For some research I’m doing with Michael D. Healy, I need to measure part-of-speech tagger coverage and performance. To that end, I’ve added a new script to nltk-trainer: analyze_tagger_coverage.py
. This script will tag every sentence of a corpus and count how many times it produces each tag. If you also use the --metrics
option, and the corpus reader provides a tagged_sents()
method, then you can get detailed performance metrics by comparing the tagger’s results against the actual tags.
NLTK Default Tagger Performance on Treebank
Below is a table showing the performance details of the NLTK 2.0b9 default tagger on the treebank corpus, which you can see for yourself by running python analyze_tagger_coverage.py treebank --metrics
. The default tagger is 99.57% accurate on treebank, and below you can see exactly on which tags it fails. The Found column shows the number of occurrences of each tag produced by the default tagger, while the Actual column shows the actual number of occurrences in the treebank corpus. Precision and Recall, which I’ve explained in the context of classification, show the performance for each tag. If the Precision is less than 1, that means the tagger gave the tag to a word that it shouldn’t have (a false positive). If the Recall is less than 1, it means the tagger did not give the tag to a word that it should have (a false negative).

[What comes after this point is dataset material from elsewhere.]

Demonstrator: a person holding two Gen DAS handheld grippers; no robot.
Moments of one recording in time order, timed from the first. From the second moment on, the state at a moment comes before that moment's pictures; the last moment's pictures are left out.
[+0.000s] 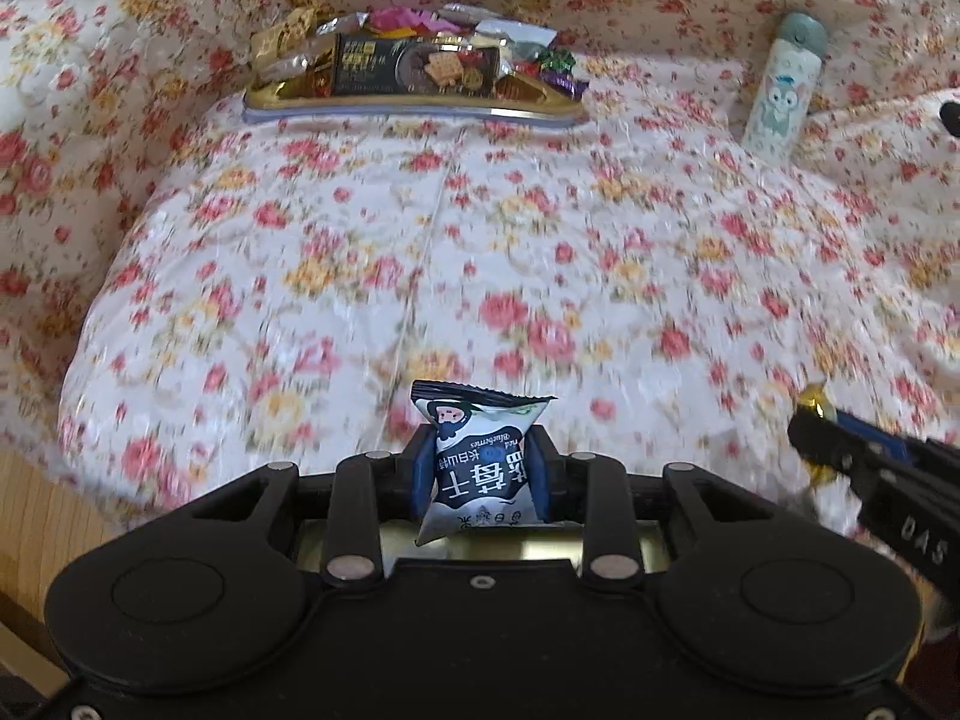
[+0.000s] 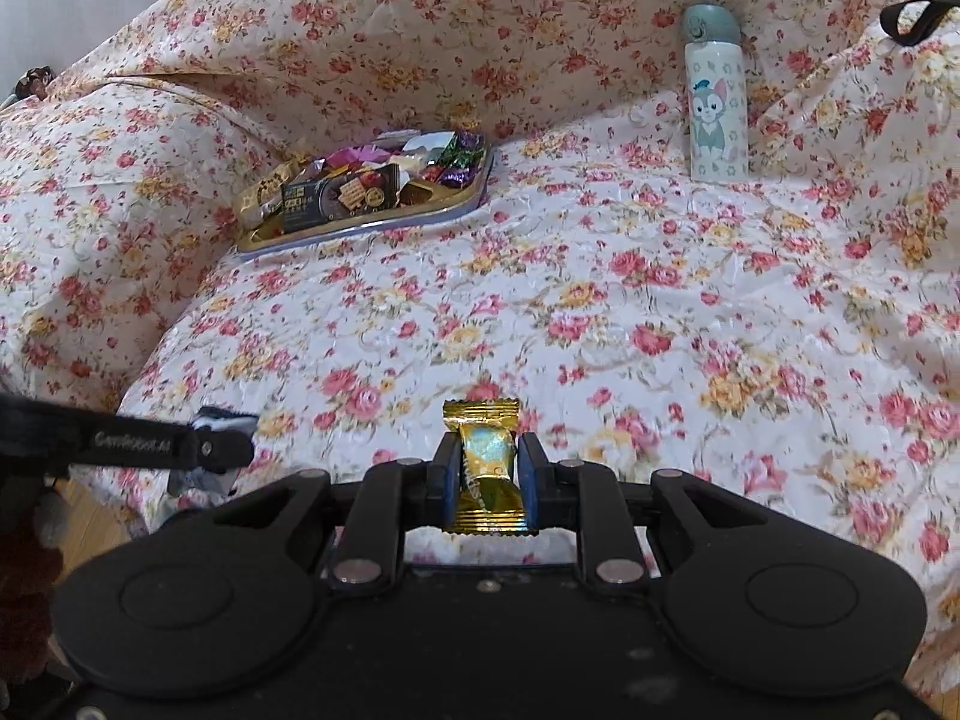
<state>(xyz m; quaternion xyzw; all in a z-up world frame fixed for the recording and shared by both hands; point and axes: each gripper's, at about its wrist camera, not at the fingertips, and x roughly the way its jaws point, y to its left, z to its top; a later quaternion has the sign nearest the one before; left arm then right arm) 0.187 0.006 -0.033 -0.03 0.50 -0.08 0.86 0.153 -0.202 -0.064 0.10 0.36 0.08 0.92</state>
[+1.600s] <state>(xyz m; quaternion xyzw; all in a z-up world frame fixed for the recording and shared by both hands) 0.042 -0.037 -0.053 0.00 0.56 -0.16 0.81 0.029 -0.193 -0.056 0.09 0.36 0.08 0.93</state>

Tag | Found | Actual | Precision | Recall |
# | 16 | 16 | 1 | 1 |
$ | 724 | 724 | 1 | 1 |
‘ | 694 | 694 | 1 | 1 |
, | 4887 | 4886 | 1 | 1 |
-LRB- | 120 | 120 | 1 | 1 |
-NONE- | 6591 | 6592 | 1 | 1 |
-RRB- | 126 | 126 | 1 | 1 |
. | 3874 | 3874 | 1 | 1 |
: | 563 | 563 | 1 | 1 |
CC | 2271 | 2265 | 1 | 1 |
CD | 3547 | 3546 | 0.999 | 0.999 |
DT | 8170 | 8165 | 1 | 1 |
EX | 88 | 88 | 1 | 1 |
FW | 4 | 4 | 1 | 1 |
IN | 9880 | 9857 | 0.9913 | 0.958 |
JJ | 5803 | 5834 | 0.9913 | 0.9789 |
JJR | 386 | 381 | 1 | 0.9149 |
JJS | 185 | 182 | 0.9667 | 1 |
LS | 12 | 13 | 1 | 0.8571 |
MD | 927 | 927 | 1 | 1 |
NN | 13166 | 13166 | 0.9917 | 0.9879 |
NNP | 9427 | 9410 | 0.9948 | 0.994 |
NNPS | 246 | 244 | 0.9903 | 0.9533 |
NNS | 6055 | 6047 | 0.9952 | 0.9972 |
PDT | 21 | 27 | 1 | 0.6667 |
POS | 824 | 824 | 1 | 1 |
PRP | 1716 | 1716 | 1 | 1 |
PRP$ | 766 | 766 | 1 | 1 |
RB | 2800 | 2822 | 0.9931 | 0.975 |
RBR | 130 | 136 | 1 | 0.875 |
RBS | 33 | 35 | 1 | 0.5 |
RP | 213 | 216 | 1 | 1 |
SYM | 1 | 1 | 1 | 1 |
TO | 2180 | 2179 | 1 | 1 |
UH | 3 | 3 | 1 | 1 |
VB | 2562 | 2554 | 0.9914 | 1 |
VBD | 3035 | 3043 | 0.9902 | 0.9807 |
VBG | 1458 | 1460 | 0.9965 | 0.9982 |
VBN | 2145 | 2134 | 0.9885 | 0.9957 |
VBP | 1318 | 1321 | 0.9931 | 0.9828 |
VBZ | 2124 | 2125 | 0.9937 | 0.9906 |
WDT | 440 | 445 | 1 | 0.8333 |
WP | 241 | 241 | 1 | 1 |
WP$ | 14 | 14 | 1 | 1 |
WRB | 178 | 178 | 1 | 1 |
“ | 712 | 712 | 1 | 1 |
Unknown Words in Treebank
Suprisingly, the treebank corpus contains 6592 words tags with -NONE-
. But it’s not that bad, since it’s only 440 unique words, and they are not regular words at all: *EXP*-2
, *T*-91
, *-106
, and many more similar looking tokens.